Pros and Cons of Each

Source: How to Choose Trekking Poles and Hiking Staffs
  • Hiking sticks and trekking poles help take the load off your feet, legs, and back. By employing one or two additional points of contact with the ground, your upper body can help offset the strain on your lower body and core.
  • Hiking sticks and trekking poles help improve your balance. Even experienced hikers occasionally find it difficult to keep their balance while carrying a heavy pack. By giving yourself an additional point of contact (or two), you’ll benefit from much better stability and balance.
  • Hiking sticks and trekking poles make it possible to cross more difficult terrain when necessary. If you are forced to cross a stream, climb a steep hill or negotiate a sandy dune, you’ll have much better success if you use a hiking stick or pair of trekking poles.
  • Hiking sticks and trekking poles provide a small measure of increased safety vs predators. While they certainly aren’t designed for the purpose, hiking sticks can help increase your apparent size should you encounter a coyote, bear or stray dog that gets too close for comfort.
And I can think of a few more things to add to the list.
  1. You can use the pole as a hook on trees to help pull yourself upwards while climbing steep areas.
  2. You can lean on the pole when tired.
  3. If it is a really good wooden stick and you have a carving knife handy, you could begin the process of carving a longbow while you are walking - you know, for fun. Then you just need to braid or twist some plant fibre together to make a bowstring.
  4. You can have swordfights with friends while hiking, for fun.
  5. For thwacking it against rocks or trees to make noise - because music is fun, even in its crudest forms.
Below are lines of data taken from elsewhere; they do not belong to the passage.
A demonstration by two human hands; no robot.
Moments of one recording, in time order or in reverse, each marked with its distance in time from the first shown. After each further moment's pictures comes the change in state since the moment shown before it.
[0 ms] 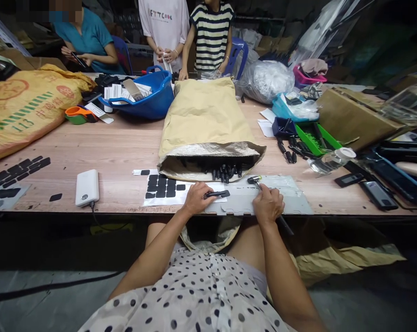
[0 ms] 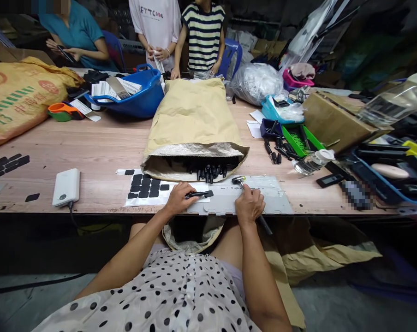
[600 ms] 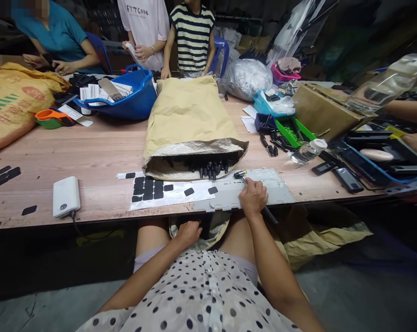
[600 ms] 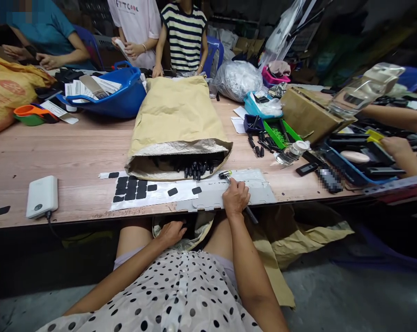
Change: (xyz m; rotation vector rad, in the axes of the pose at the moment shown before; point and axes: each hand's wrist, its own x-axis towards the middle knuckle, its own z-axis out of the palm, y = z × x) left_hand -0.080 0.017 0.049 0.168 -0.612 -0.401; right_hand 0.000 -0.008 -0.001 -0.040 -0.052 0.005
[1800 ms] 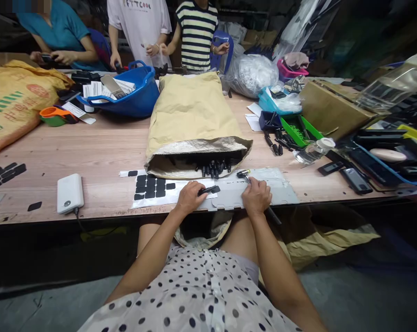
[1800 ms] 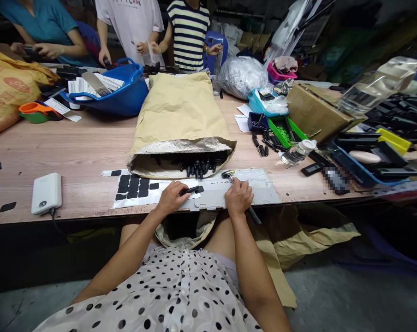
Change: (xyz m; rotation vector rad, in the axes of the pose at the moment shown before) left_hand 0.050 -0.004 -0.076 -0.152 0.739 0.446; right_hand -0.001 0.002 0.002 0.027 -0.007 0.019
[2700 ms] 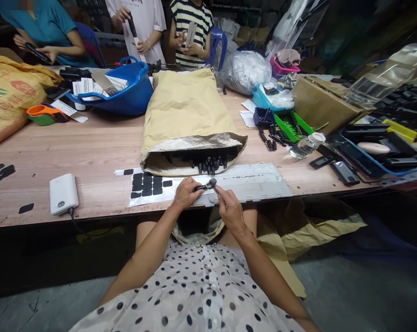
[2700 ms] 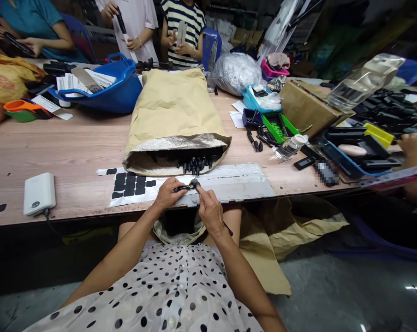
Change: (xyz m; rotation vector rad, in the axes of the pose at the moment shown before) left_hand 0.002 -0.014 0.004 -0.126 -0.063 -0.098; right_hand -0.069 -0.039 -0.038 0.501 -0.240 -0.385
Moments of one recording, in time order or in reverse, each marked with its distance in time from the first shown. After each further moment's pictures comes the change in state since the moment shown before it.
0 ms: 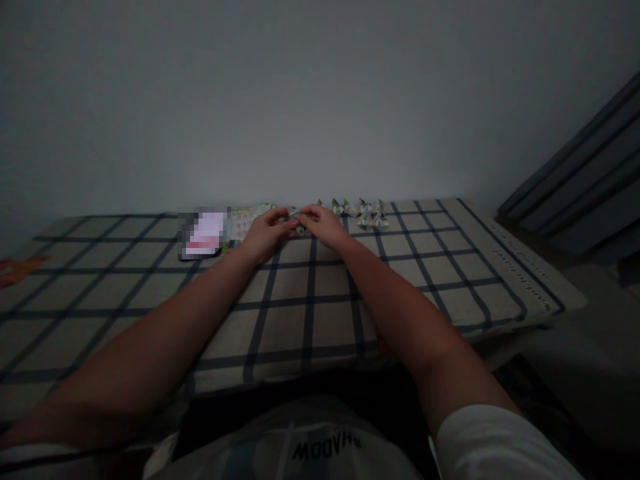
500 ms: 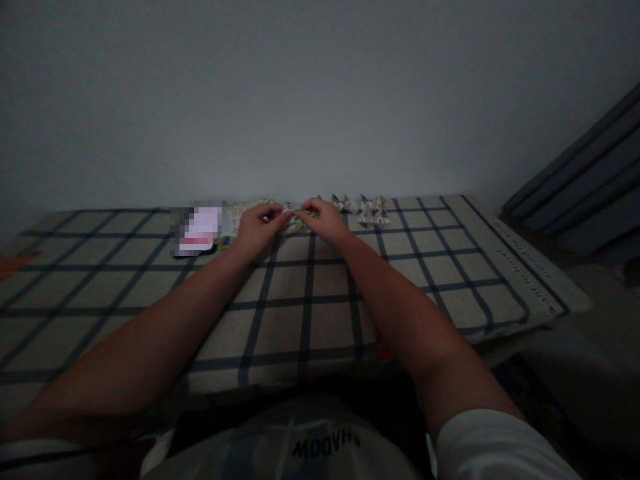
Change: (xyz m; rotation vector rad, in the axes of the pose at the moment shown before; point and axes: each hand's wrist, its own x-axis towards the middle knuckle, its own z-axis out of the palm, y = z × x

Also handy for scaring away predators with the noise.
  6. To keep your arms busy, trekking poles keep your arms in motion which gives you a better upper-body workout while you are walking so you burn more calories.
  7. Increased safety while making your way across something precarious, such as a log that bridges a small stream. Not everyone would walk across that, but I would do so easily with a walking stick for extra balance.